Моделирует он с 20 лет. Создал 40 моделей. Многие модели заслуживали призы в Москве – самоходные парусники. Модели, главным образом, находятся в разных музеях, но больше всего в музее рядом с башней «Толстая Маргарита», что на улице Пикк. Модель «Суур-Тылла», которая стоит в башне на втором этаже, Герман Яковлевич изготовил еще в 1922 году, не зная и не ведая, что через 17 лет станет его капитаном. А капитаном он стал в 16 лет, командуя небольшим парусником, доставляя с о-ва Сааремаа строительный камень в г. Пярну. Затем лет 15 водил гидрографическое судно.

Меня очень заинтересовали его маленькие модели парусников, находящиеся внутри бутылок. Один парусник был в молочной бутылке, другой – в узкогорлой водочной. Как он их туда поместил? Ведь ширина их корпусов и высота мачт соответствуют внутреннему диаметру бутылок. Г ерман Яковлевич хитро улыбнулся такой знакомой улыбкой и пояснил, что для модели в молочной бутылке – очень просто. Модель собирается на столе. Весь ее рангоут и такелаж изготавливается так, что может складываться на палубе вдоль судна. От концов мачт, рей, бушприта и другого рангоута, нитки через систему блочков выходят пучком к носовой части судна. Через горлышко бутылки модель вводится внутрь со сложенным такелажем. Затем, потягивая в определенной последовательности за кончики ниток, выступающих из горлышка бутылки, поднимают мачты, разворачивают реи, придают нужное положение всему такелажу и снастям и фиксируют их в этом положении. Помещение модели в водочную бутылку, у которой горлышко значительно уже, чем у молочной бутылки, задача более сложная: корпус судно приходится распиливать вдоль, чтобы половинки его с необходимым такелажем могли пролезть в горлышко по очереди. И уже в бутылке они стыкуются и склеиваются.

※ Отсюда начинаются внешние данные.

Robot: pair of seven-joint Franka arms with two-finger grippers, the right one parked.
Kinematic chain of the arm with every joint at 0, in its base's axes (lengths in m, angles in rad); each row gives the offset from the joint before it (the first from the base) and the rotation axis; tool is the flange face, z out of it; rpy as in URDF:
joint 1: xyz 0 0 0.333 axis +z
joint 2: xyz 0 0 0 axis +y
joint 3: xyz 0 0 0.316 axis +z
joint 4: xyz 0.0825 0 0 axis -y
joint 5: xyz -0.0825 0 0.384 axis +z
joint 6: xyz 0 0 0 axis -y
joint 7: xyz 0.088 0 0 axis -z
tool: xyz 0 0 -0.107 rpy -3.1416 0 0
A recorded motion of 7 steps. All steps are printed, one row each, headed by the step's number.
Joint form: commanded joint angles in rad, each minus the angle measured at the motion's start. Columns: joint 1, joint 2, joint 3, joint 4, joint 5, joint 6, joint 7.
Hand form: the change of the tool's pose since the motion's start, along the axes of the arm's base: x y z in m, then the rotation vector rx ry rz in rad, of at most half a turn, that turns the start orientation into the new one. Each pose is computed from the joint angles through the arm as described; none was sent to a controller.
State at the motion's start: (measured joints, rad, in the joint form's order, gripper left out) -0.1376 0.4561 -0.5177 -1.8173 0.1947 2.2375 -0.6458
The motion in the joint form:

Я поинтересовался, где он достает все миниатюрные детали разной величины, которые установлены на моделях, – кнехты, шпили, брашпили, ванты, якорь-цепи и многое другое. Ни в Москве, ни в Ленинграде, да и в Таллине я не видел в продаже таких вещиц. Оказывается, его младший брат, кажется, в начале второй мировой войны, уехал в Швецию, живет там и присылает оттуда, часто оказией, всю эту «мелочовку» для моделей. Там ее давно выпускают и для внутренних нужд своим моделестроителям, и на экспорт. Мы, конечно, такую «ерунду» закупать не будем. Наша «голь» на выдумки хитра, сами что надо из чего-нибудь изготовим. На изготовление, в среднем, одной модели уходит год, но на некоторые – 3-5 лет. Последняя модель, над которой он сейчас работает, корвет XV века, считает последней своей моделью. Последние годы он работает в мастерской ежедневно по 10 часов. Устают и глаза, и руки, которые стали не такими послушными, как в былые годы.

Ледокол «Суур Тылл» на вечной стоянке в Таллине как филиал Морского музея Эстонии. 1999 г. Фото автора.

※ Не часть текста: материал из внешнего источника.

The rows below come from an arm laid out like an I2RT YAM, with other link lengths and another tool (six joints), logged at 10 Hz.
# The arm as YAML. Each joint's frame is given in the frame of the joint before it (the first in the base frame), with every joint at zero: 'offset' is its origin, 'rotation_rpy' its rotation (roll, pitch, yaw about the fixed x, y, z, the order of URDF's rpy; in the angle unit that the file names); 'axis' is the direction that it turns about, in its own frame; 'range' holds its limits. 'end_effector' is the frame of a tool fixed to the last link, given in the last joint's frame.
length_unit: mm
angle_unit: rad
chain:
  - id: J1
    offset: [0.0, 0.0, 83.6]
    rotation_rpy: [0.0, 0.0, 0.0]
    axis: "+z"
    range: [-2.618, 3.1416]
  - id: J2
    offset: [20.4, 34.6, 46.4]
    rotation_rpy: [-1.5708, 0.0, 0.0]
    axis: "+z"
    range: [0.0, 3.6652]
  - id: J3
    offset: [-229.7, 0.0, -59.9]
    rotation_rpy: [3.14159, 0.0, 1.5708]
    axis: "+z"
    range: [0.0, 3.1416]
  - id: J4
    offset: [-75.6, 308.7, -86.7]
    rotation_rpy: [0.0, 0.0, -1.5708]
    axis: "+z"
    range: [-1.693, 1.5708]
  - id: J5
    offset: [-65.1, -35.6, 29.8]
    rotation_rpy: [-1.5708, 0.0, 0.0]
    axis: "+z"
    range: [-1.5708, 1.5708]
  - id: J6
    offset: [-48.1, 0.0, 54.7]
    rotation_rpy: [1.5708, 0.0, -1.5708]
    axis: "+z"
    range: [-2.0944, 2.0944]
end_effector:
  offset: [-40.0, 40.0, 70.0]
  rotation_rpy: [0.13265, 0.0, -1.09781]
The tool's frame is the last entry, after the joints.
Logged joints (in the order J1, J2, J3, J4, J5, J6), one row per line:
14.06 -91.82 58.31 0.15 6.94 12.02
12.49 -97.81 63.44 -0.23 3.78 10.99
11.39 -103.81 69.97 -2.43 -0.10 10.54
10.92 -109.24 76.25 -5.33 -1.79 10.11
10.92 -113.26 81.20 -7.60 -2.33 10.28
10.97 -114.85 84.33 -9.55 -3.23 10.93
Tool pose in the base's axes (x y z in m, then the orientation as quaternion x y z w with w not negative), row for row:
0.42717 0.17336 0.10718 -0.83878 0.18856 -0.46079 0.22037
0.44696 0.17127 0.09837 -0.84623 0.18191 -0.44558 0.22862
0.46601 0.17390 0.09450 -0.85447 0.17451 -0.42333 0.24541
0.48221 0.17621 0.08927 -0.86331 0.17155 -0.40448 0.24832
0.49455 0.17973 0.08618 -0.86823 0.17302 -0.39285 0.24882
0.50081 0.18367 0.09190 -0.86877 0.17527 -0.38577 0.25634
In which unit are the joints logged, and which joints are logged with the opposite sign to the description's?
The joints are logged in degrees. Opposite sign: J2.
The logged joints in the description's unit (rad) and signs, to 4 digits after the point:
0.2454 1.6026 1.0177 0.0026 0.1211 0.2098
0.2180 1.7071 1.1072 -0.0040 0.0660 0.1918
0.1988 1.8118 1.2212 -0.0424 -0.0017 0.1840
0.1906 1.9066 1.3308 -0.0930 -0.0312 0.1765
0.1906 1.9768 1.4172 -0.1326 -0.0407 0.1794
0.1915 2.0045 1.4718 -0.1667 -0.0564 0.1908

Закончив осмотр и разговор о моделях, я попросил Германа Яковлевича рассказать о его житье-бытье после ухода с корабля 25 октября 1941 года. Вот краткое изложение его повествования, которое я записал, вернувшись в гостиницу: «В начале ноября нас попытались перебросить через Ладогу, но корабли уже не ходили – Ладога замерзла. 19 ноября меня и еще несколько человек на самолете перевезли в Ярославль, а оттуда через ряд этапов – в Челябинскую область, где назначили командиром взвода в 166 стройбат, который строил дороги. Когда в стране стали создавать национальные корпуса для фронта, меня вызвали в Свердловск. Но там выяснилось, что у меня нет военного образования, и я был уволен в запас.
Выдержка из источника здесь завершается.